Assigned task - Please repeat, from the entries that follow, the lines from the one containing "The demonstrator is" through the one containing "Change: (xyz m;" exactly, adding nothing.

Stored data:
####################

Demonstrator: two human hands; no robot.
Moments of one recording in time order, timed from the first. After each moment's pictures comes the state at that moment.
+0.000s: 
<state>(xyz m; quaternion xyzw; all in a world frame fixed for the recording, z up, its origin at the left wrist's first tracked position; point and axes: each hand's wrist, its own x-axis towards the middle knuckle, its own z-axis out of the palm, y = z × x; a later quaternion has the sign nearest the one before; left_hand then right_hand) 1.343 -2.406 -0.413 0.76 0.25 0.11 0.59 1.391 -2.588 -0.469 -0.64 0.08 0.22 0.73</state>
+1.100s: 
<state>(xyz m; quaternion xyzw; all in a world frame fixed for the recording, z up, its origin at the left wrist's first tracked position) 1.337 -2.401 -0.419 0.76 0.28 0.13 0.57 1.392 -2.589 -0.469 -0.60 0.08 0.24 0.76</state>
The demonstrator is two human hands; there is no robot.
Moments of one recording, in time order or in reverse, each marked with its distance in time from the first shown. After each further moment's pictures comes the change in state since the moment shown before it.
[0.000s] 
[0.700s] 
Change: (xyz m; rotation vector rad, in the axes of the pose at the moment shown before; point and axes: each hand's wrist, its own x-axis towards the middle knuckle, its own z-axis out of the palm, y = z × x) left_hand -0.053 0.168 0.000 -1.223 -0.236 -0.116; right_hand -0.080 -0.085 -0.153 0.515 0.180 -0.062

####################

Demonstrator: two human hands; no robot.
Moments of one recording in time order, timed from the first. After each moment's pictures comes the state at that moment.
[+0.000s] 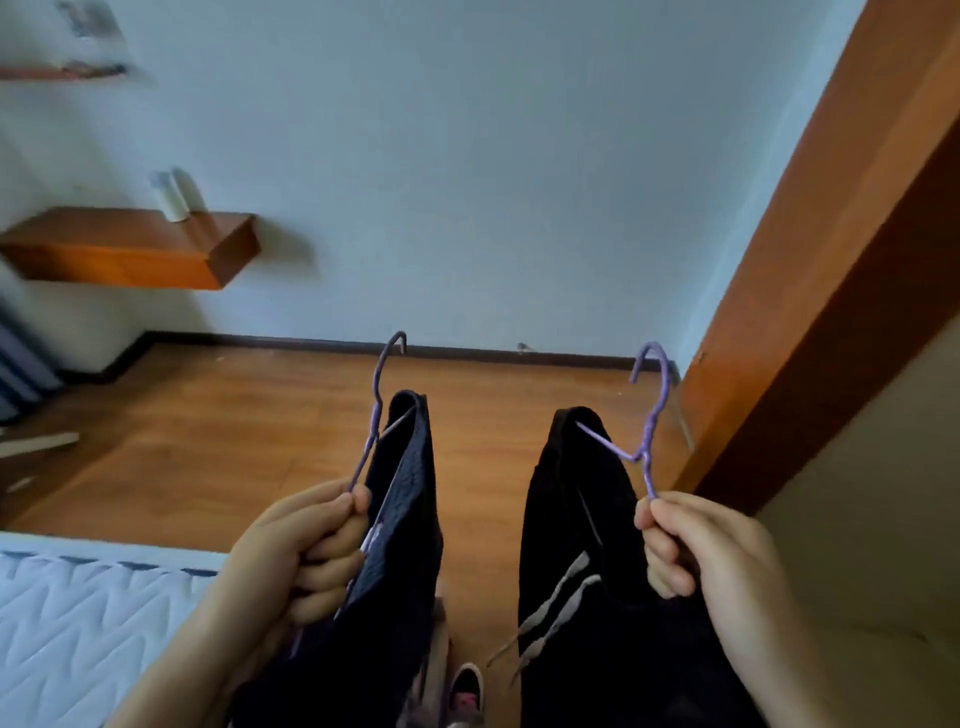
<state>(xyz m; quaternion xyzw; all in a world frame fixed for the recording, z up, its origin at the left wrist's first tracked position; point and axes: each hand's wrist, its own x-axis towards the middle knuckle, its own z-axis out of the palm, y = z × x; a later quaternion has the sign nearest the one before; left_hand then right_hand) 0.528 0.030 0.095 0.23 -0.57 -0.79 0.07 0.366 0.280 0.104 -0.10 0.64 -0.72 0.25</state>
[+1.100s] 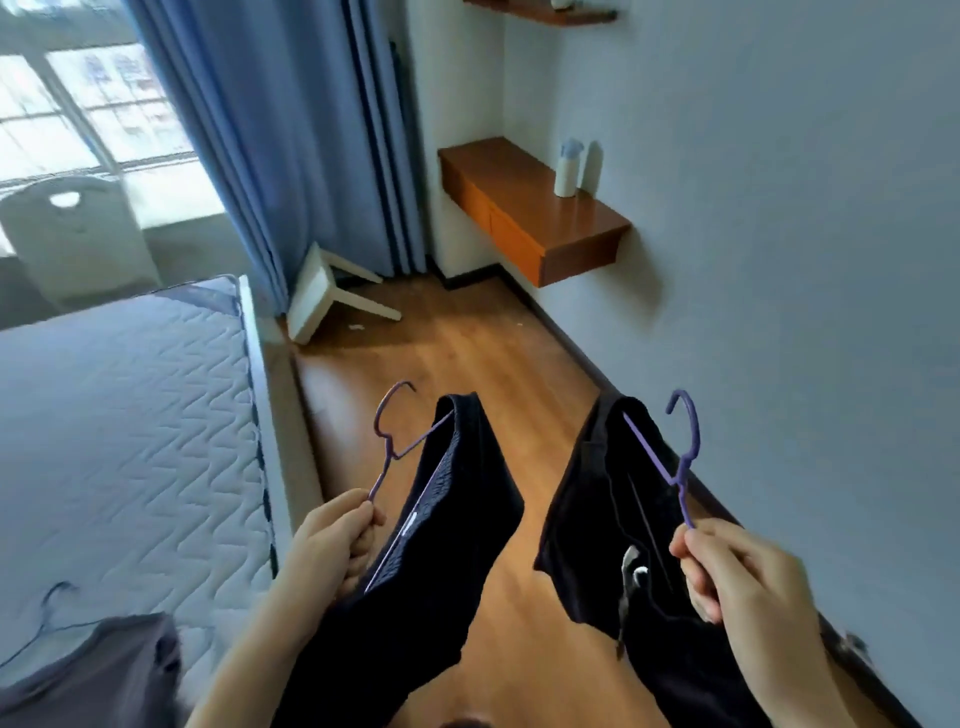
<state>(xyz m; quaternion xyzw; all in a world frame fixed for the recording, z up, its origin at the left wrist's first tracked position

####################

Result below -
The demonstrator is two human hands; there is no robot.
Moments of one recording, in time order or in reverse, each marked with its distance in time from the first shown. After each further moment's pictures comes the change in state since the moment shown before it.
[0.000s] 
[0.700s] 
Change: (xyz m; rotation vector rad, in the axes of the pose at the moment shown before; point and axes: each hand's wrist, its own x-axis towards the middle knuckle, its own z-axis out of the palm, y = z × x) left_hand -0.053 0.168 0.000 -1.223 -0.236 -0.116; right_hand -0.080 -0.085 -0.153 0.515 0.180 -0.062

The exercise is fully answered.